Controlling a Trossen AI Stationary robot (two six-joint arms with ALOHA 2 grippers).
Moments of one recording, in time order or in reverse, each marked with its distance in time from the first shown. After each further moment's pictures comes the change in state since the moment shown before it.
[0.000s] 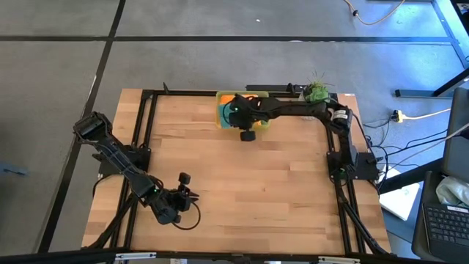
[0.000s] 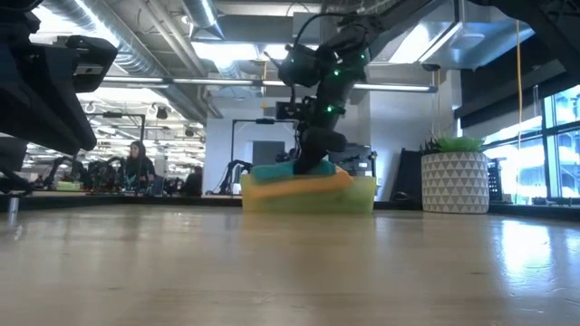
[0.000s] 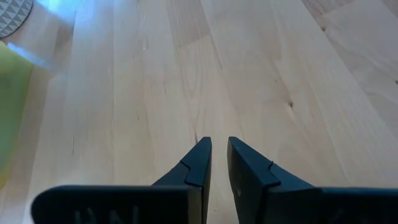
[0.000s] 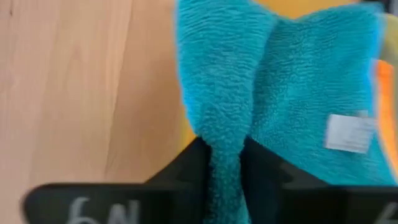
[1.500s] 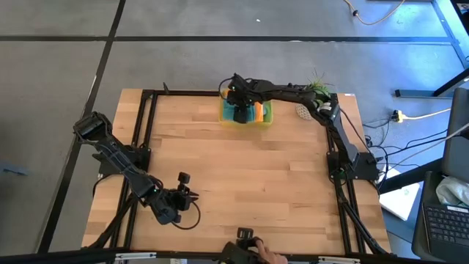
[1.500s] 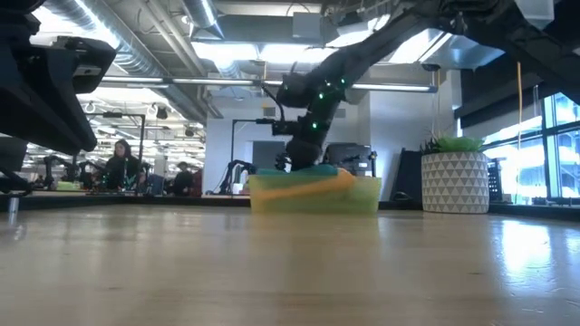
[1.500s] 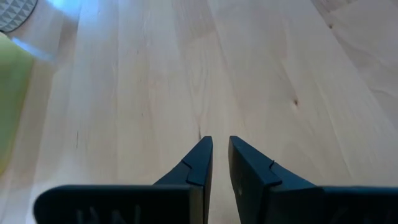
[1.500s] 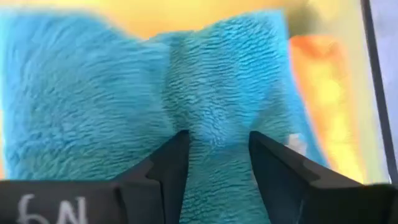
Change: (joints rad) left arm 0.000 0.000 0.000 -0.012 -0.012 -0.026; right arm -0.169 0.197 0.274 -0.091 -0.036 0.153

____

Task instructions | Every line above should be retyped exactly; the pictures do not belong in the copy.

Written solution |
Controlling a Trossen AI Stationary robot (two six-joint arms with ALOHA 2 grippers).
Moments of one recording, in time order or in reverse, each marked with its distance in time from the first shown. After each further moment's pictures comes the change in state since the moment shown before it.
[0.000s] 
[0.000s] 
[0.000s] 
[0.000s] 
[1.500s] 
[1.500s] 
[1.500s] 
[1.500s] 
Change: (joints rad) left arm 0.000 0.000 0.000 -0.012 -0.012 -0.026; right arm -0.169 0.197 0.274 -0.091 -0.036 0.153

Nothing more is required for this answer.